Over at DIPLOMAT magazine is my latest piece on the highs and lows of diplomatic public speaking.

See this excellent example when Queen Elizabeth I chastised the new Polish Ambassador – in fluent Latin:

The first speech any Ambassador makes in her/his own right is the formal address to the Head of State in presenting his or her credentials. Tone is everything. The Head of State will be alert to any nuance suggesting that the new Ambassador represents a national leadership unhappy with the state of bilateral relations.

A fascinating early example of messing this up was given by the youthful Duke of Finland when he arrived as the new Ambassador from the King of Poland to the Court of Queen Elizabeth I. The Ambassador used the occasion to express the unhappiness of the King of Poland at disruption to Poland’s trade caused by disputes between Queen Elizabeth and the King of Spain.

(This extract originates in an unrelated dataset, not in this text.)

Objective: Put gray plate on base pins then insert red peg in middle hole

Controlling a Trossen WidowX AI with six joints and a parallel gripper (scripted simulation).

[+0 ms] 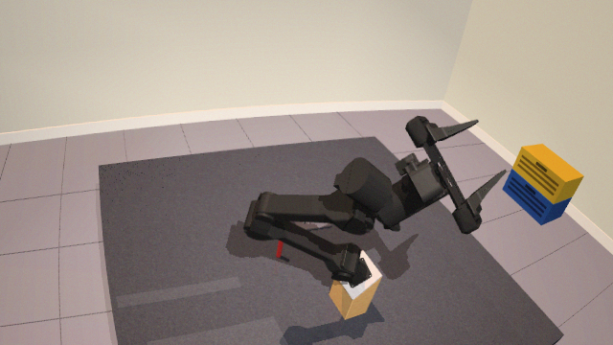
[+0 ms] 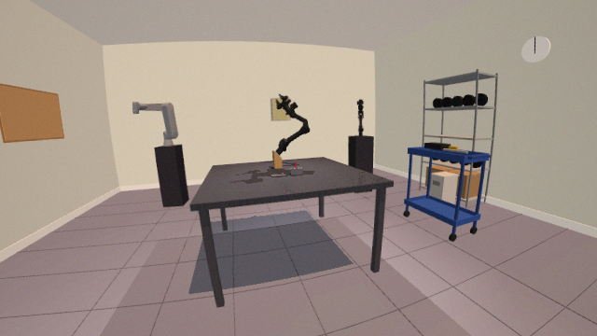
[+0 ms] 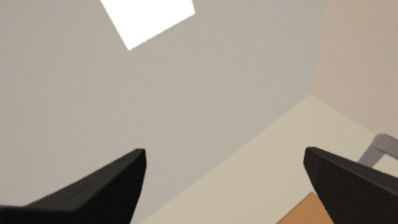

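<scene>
Right now the gray plate is 660 mm below my gripper tip, 600 mm ahead of it and 80 mm to the left of it. The rest, counted from my gripper tip: base: 690 mm below, 620 mm ahead, 70 mm to the right; then red peg: 660 mm below, 490 mm ahead, 90 mm to the left.
</scene>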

The Queen responded angrily in fluent Latin, saying that the Ambassador did not know what he was talking about:

‘How I have been deceived! I was expecting a diplomatic mission, but you have brought me a quarrel! … Never in my life have I heard such audacity. I marvel, indeed I marvel at so great and such unprecedented impertinence in public.’

It’s just so easy to upset people:

… attempts at diplomatic informality – and especially humour – can backfire. In a speech in 2009, Deborah Jones, US Ambassador to Kuwait, picked up a local joke referring to some women members of the Kuwaiti parliament as ‘cats’. The Ambassador suggested that if women MPs were cats, maybe male MPs were dogs. This was not, ahem, well received.

Plenty of other notable examples, including from my own time as Sir Geoffrey Howe’s FCO speechwriter in the mid-1980s.